Breach of Duty of Care for Failure to Investigate Harassment Claim

LAURENCE FAUTH
REPRESENTING INTERNATIONAL CIVIL SERVANTS SINCE 2002


APRIL 2008 – TIPS AND INFORMATION NEWSLETTER

International organizations are obligated by dint of their written regulations and rules (and according to general principles of law) to investigate allegations of harassment reported to the administration. According to the ILO Administrative Tribunal, the failure to investigate harassment charges constitutes a breach of good faith which deprives the staff member from proving the allegations. In Judgment No. 2654 (103rd session), the staff member’s two-year contract was not extended following an extended period of sick leave. She challenged the decision as part of the moral harassment she suffered by the actions of her supervisor, which had not been investigated by the administration. The internal appeals board recommended an award of six months salary for failure to investigate the harassment charges. The Director General agreed to follow the recommendation. The ILO Administrative Tribunal awarded an additional 18 months of salary (for a total of 2 years) for the breach of good faith.

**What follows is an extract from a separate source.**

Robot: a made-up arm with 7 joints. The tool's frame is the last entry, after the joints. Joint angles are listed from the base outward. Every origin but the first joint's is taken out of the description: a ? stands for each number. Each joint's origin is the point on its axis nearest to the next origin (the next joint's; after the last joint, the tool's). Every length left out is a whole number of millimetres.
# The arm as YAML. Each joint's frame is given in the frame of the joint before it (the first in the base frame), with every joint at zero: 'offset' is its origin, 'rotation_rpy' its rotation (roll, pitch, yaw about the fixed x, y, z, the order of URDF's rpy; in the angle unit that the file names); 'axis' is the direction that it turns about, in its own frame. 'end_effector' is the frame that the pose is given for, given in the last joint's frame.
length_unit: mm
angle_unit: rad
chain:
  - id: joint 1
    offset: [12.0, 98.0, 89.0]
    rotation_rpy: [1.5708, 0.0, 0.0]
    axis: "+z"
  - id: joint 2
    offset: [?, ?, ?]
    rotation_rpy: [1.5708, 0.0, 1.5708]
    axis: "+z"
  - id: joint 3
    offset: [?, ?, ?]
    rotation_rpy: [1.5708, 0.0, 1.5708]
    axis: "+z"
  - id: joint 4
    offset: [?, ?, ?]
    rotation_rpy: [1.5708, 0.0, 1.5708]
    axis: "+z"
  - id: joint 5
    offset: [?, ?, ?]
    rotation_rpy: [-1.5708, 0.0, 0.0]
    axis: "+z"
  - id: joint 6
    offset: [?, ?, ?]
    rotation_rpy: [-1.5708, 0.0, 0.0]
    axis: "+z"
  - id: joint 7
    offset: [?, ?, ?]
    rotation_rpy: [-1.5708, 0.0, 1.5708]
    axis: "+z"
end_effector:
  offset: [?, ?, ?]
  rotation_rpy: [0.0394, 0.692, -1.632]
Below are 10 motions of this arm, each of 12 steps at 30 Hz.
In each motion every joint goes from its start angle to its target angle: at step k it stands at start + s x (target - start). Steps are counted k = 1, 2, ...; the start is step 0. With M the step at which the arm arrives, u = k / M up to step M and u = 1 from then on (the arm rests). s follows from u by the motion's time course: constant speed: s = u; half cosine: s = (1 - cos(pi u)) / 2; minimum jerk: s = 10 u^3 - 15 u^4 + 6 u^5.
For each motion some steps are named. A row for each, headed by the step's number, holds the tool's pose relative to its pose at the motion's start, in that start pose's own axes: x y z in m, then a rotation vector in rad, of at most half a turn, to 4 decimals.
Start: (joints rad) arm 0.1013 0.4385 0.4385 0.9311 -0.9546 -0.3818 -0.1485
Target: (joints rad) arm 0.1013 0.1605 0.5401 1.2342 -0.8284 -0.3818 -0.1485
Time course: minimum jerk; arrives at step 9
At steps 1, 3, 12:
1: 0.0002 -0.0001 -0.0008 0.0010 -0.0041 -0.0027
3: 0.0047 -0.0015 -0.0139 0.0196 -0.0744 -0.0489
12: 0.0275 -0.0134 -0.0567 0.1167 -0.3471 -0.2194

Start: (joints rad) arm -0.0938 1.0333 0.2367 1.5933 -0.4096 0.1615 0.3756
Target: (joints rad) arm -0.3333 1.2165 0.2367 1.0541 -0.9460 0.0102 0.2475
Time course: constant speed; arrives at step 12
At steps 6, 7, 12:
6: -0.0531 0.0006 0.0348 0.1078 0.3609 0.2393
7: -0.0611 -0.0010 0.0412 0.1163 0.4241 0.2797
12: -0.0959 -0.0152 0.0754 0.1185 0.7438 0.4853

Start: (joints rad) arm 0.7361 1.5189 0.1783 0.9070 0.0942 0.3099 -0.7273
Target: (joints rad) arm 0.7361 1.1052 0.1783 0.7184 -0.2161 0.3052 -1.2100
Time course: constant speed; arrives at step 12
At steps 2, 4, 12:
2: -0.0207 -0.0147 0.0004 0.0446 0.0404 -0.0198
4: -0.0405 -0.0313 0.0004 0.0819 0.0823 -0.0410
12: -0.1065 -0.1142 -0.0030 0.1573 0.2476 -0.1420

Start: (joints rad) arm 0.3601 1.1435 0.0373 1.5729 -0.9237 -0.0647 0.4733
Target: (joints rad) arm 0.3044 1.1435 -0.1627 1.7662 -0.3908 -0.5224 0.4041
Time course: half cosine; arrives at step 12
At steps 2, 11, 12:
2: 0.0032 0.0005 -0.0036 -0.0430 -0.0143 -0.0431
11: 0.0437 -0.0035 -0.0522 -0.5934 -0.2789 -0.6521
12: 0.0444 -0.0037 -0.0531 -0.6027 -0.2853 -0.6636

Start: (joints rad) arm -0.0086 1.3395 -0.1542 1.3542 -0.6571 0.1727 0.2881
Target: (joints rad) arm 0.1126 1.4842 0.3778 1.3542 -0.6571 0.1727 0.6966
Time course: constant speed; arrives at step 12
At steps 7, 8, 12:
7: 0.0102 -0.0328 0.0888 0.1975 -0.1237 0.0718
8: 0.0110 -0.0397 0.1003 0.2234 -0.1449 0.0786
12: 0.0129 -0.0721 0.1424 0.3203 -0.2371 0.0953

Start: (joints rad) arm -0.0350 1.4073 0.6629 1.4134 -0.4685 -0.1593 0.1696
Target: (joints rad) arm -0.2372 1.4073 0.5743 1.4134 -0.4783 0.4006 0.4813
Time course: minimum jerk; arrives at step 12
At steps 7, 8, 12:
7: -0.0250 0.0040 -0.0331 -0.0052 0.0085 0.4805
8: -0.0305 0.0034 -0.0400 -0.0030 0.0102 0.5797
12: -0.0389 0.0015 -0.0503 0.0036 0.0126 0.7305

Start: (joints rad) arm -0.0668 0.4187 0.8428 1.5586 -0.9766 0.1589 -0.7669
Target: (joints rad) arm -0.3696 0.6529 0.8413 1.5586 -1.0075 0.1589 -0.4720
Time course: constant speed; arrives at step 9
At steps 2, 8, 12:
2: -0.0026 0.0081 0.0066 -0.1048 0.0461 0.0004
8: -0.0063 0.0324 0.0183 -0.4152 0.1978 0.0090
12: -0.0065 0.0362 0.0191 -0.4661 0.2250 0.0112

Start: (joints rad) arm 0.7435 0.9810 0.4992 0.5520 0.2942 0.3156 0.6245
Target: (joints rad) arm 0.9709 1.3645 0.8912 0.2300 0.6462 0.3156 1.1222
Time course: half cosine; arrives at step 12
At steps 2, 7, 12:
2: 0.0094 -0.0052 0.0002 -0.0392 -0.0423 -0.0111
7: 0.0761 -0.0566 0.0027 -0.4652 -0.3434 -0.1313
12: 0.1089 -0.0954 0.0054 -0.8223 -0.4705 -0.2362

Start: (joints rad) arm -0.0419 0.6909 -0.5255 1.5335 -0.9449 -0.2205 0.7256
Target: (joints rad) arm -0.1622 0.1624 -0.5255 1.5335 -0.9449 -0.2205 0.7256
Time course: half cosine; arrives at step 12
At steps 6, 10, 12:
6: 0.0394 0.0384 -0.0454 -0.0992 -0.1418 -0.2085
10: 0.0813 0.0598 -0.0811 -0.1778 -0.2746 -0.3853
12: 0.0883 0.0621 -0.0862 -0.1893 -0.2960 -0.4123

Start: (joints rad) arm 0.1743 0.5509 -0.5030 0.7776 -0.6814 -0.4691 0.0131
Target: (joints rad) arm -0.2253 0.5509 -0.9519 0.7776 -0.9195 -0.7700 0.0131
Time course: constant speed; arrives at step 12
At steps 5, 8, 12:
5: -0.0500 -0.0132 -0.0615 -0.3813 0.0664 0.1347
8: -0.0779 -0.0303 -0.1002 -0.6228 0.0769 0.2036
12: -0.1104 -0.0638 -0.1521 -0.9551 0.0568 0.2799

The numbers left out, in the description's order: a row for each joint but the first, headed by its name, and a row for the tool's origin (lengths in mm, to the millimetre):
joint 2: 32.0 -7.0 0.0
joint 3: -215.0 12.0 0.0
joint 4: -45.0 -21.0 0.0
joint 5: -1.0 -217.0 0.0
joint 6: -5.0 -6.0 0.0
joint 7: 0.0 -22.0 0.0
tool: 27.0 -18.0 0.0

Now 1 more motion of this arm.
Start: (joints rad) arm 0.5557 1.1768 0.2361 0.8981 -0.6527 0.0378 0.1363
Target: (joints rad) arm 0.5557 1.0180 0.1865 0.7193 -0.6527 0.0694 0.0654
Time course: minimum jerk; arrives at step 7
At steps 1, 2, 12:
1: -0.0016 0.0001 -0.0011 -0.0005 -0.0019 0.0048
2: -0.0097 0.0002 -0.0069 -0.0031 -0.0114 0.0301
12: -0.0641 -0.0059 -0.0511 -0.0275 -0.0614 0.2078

The United Nations recently announced that Secretary-General Ban Ki-moon approved the appointment of the first four (4) members of a new body (Internal Justice Council) that will advise on the overhaul of the United Nations‘ internal justice system. The five-member Council will consist of a staff representative, a management representative and two distinguished external jurists, one nominated by the staff and one by management, all of whom have been approved. The chair will be chosen by these four. The two members nominated by staff are Jenny Clift of Australia, a Vienna-based senior legal officer with the International Trade Law Division of the Office of Legal Affairs and Geoffrey Robertson of the United Kingdom and Australia, who served as the first President of the UN Special Court for Sierra Leone. The two members nominated by management are Maria Vicien-Milburn of Argentina, Director of the General Legal Division of the OLA, and Sinha Basnayake of Sri Lanka, who previously served in the same position and has since served the Organization in various advisory capacities on legal and administrative issues. These four will choose a distinguished juror to act as chair. The Council will advise the General Assembly on suitable candidates for the positions of judges on the future UN Dispute Tribunal and the UN Appeals Tribunal, draft a code of conduct for the judges, and provide its views on the implementation of the new system to the Assembly.


The ILO Administrative Tribunal will hold its 105th session from 28 April 2008 to 16 May 2008 where it will consider and decide some 50 appeals. It will make its decisions public on Wednesday 9 July 2008.